The most common salt types and their health benefits.
I got inspired to write this post a few weeks ago. One of the Polish dietitians recommended eating only Himalayan pink salt. On the other side, some blogger spoke about eating regular table salt as it is better for our health. What also supported my decision to write about it were my followers on Instagram. I have asked them in a story to vote for the salt type they are using in their cooking. As the voting ended 50% (table salt) to 50% (pink Himalayan salt) I had no other choice then to look at this topic more closely.
So which salt is the best for your health? What salt types are the most used in cooking? And which one you should be eating at the end? Find the answers and much more information in the full article below.
What is salt?
Salt is a mineral composed of sodium and chlorine and together they create a sodium chloride (NaCl). It is mostly present in seawater where it is the main mineral. Seawater contains about 35g of salt per 1 liter. Salt is essential for life on earth and it is one of the basic human tastes.

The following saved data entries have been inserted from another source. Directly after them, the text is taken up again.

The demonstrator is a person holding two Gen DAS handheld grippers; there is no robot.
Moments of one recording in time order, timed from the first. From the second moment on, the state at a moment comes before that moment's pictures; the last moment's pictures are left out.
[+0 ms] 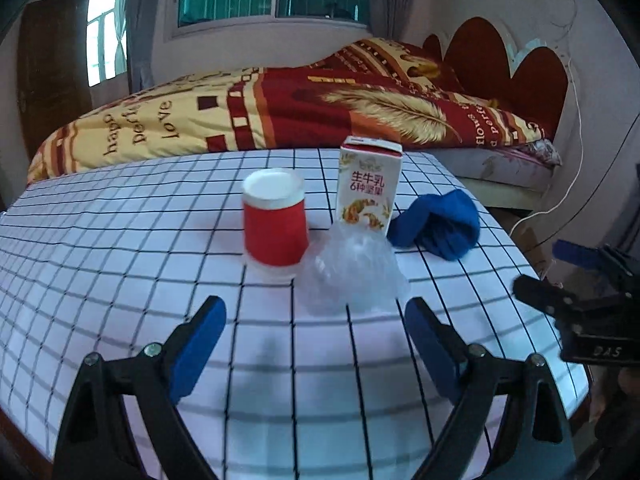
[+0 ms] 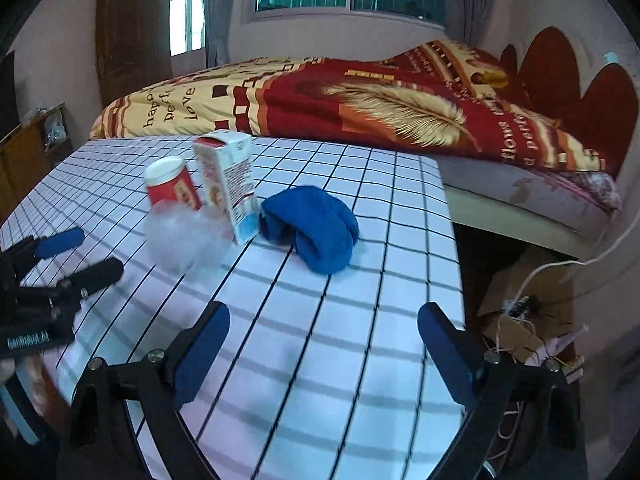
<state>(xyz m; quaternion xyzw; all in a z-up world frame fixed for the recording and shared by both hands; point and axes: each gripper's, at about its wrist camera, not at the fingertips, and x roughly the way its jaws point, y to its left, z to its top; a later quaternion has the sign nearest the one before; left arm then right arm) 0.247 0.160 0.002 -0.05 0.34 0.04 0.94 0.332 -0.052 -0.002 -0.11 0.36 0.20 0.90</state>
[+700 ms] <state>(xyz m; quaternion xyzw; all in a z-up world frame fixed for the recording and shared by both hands) 0.292 0.150 -0.024 -0.08 0.39 0.00 0.92 0.408 -0.039 -0.044 -0.07 0.41 0.25 0.88</state>
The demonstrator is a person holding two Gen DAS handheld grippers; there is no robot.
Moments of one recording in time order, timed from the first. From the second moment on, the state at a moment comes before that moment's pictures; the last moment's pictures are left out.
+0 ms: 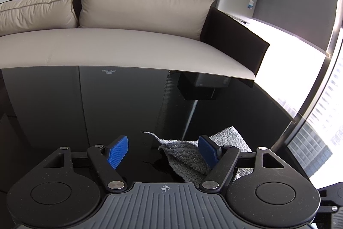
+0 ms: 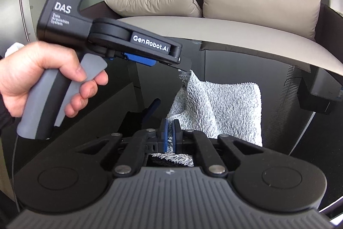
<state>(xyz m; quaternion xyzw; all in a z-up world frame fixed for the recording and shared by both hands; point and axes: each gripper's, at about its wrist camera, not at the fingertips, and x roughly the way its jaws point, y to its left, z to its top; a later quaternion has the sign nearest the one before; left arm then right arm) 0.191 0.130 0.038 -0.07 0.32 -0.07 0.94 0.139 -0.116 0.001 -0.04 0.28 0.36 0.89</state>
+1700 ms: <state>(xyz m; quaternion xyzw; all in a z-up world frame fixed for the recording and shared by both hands) 0.158 0.091 0.032 0.01 0.33 -0.03 0.94 0.161 -0.186 0.002 0.02 0.29 0.24 0.92</state>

History and production of salt.
Some of the earliest evidence of salt processing dates to around 6,000 BC. The first areas where the salt was extracted were today’s Romania and China. It was also known by Byzantines, Romans, and Hebrews.
Salt is processed from salt mines, and by the evaporation of seawater (sea salt) and mineral-rich spring water in shallow pools. It is used in many industrial processes including the manufacture of polyvinyl chloride, plastics, paper pulp, and many other products.
The annual global salt production is around 200 mil. tonnes and only 6% is used for human consumption.WIKIPEDIA
The most common salt types.
Table salt is the most common one. It is created by superheating natural salt to 650 degrees Celsius, which destroys most beneficial compounds. During this process, it is iodinized (meaning, iodine is added) to prevent iodine deficiency. Table salt is also bleached and devoid of trace elements, so it’s certainly not the healthiest salt you can eat.
Most people are very familiar with sea salt. This salt comes from the seawater and undergoes an evaporation process to separate the salt from the water. Sea salt contains a small amount of natural iodine, although not nearly as much as iodized salt. It is typically much less refined than table salt and comes in both fine and coarse varieties.
While sea salts are a great unrefined choice, unfortunately, pollution is steadily becoming a concern. Few hundred years ago the seawater was clean, but unfortunately, today is full of microplastics. While this is no reason to give up sea salt completely, but if you want to minimize microplastic consumption, eat other types of salts as well.
Pink Himalayan salt
These salts come from ancient seabeds in the Himalayan mountains. Their pink color comes from their rich iron content. This salt is actually quite rich in minerals, containing all 84 essential elements required by your body. Pink Himalayan salt is used in spa treatments, as well as the kitchen.
Pink salt is helping to keep your blood sugar on a steady level and it is also it is promoting healthy pH in your body cells. Many experts recommend pink salt as one of the healthiest salts you can consume.
PRO cooking tip: Pink Himalayan salt ads a bolder flavor to dishes and it is recommended to use it as a finishing salt. Meaning you should add it to your dishes at the end of cooking or once the dishes are cooked.
Kala namak (“black salt” in Nepalese) is Himalayan salt that’s been packed in a jar with charcoal, herbs, seeds, and bark, then fired in a furnace for a full 24 hours before it’s cooled, stored and aged.
This process gives kala namak its reddish-black color, salty taste and a sulfurous aroma of eggs. It’s often used in VeGaN and vegetarian dishes to give egg-free dishes the taste of egg, as well as in Ayurvedic practice.
My tip: Use this type of salt very wisely. Once you add too much of it it will destroy your dish completely. I am still getting sick when I am thinking about the VeGaN mayonnaise which I have made with it. Yucky 🙁
Harvested from salt water through evaporation, flake salt is thin and irregularly shaped with a bright, salty taste and very low mineral content.
PRO cooking tip: As the crunchy flakes dissolve quickly use it as a finishing salt, especially on meats.
The salty summary.
Salt remains essential for health, wellness, and cooking. What has required clarification is if one kind of salt is healthier than any other. All salts are similar in sodium content with minimal mineral differences. The following list sums up the bottom line of what you should know about salt comparisons:
- Salt is salt, used for flavor, and not to add nutritional value.
- One teaspoon of salt contains around 2400 mg of sodium.
- Fancier packaging and marketed health claims make salt more expensive, but not healthier.
- All salts, regardless of different textures or color, remain comparable in sodium content.
- Consuming high levels of salt can cause increased blood pressure and water retention.